Representatives from the organization’s finance, procurement, and information technology groups were part of the cross-functional core team assembled to work closely throughout the project. Early project phases included critical data collection and stakeholder interviews to begin building a clear understanding of the current challenges. ScottMadden’s proprietary Work Activity Assessment was conducted to measure the type and magnitude of work across the company for a comprehensive set of P2P activities. The team conducted workshops to discuss, analyze, and assess leading practices, and a detailed performance metrics analysis was developed to quantify current performance against established benchmarks.

Following confirmation of the current situation and highest-impact opportunity, ScottMadden worked closely with the company’s stakeholders to design a new P2P delivery model and execution plan. The project team also evaluated the types of supporting technologies required to enable the model, steps to implement changes, and change implications that must be managed to effectively deploy the new model. Lastly, ScottMadden provided a thoroughly documented analysis of the costs and benefits associated with the projected performance of the new model.

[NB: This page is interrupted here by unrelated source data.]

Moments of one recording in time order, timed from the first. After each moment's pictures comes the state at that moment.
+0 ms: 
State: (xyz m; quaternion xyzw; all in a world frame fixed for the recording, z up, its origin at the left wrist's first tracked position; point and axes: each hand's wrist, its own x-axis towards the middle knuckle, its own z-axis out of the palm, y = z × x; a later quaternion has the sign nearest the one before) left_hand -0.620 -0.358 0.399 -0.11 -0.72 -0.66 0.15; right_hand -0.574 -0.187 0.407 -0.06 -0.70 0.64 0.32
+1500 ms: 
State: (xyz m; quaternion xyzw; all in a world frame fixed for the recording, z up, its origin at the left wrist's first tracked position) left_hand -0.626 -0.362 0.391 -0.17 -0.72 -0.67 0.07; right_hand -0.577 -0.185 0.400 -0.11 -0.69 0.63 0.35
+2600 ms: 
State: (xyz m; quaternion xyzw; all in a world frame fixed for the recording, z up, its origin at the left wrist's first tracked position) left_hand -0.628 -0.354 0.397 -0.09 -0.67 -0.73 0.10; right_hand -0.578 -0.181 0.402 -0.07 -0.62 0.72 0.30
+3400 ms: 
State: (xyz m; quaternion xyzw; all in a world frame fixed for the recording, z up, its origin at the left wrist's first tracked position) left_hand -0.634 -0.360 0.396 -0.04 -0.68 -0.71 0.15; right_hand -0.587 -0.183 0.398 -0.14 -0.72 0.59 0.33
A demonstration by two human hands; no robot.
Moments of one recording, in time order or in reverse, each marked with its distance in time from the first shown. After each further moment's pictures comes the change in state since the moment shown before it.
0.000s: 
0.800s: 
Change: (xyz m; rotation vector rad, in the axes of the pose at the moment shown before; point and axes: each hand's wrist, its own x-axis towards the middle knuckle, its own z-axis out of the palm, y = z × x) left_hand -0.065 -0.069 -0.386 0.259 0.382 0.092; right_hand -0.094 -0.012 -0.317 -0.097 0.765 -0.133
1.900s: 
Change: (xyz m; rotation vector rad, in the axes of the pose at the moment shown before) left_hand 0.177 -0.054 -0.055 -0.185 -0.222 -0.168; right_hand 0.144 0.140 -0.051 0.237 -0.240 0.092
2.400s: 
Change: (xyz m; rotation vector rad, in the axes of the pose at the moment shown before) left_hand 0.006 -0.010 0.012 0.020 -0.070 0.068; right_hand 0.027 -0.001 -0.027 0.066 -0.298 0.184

The diagram below depicts ScottMadden’s leading practice P2P delivery model.


As part of the business case, ScottMadden identified improvement opportunities in four key P2P areas:

  • Price reduction
  • Compliance
  • Invoice errors
  • Dynamic discounting

With an internal rate of return in excess of 200% and a payback period of two years, the company expects to implement the proposed model over the coming years. This timeline allows the organization to implement change at a rate that best fits the family oriented culture.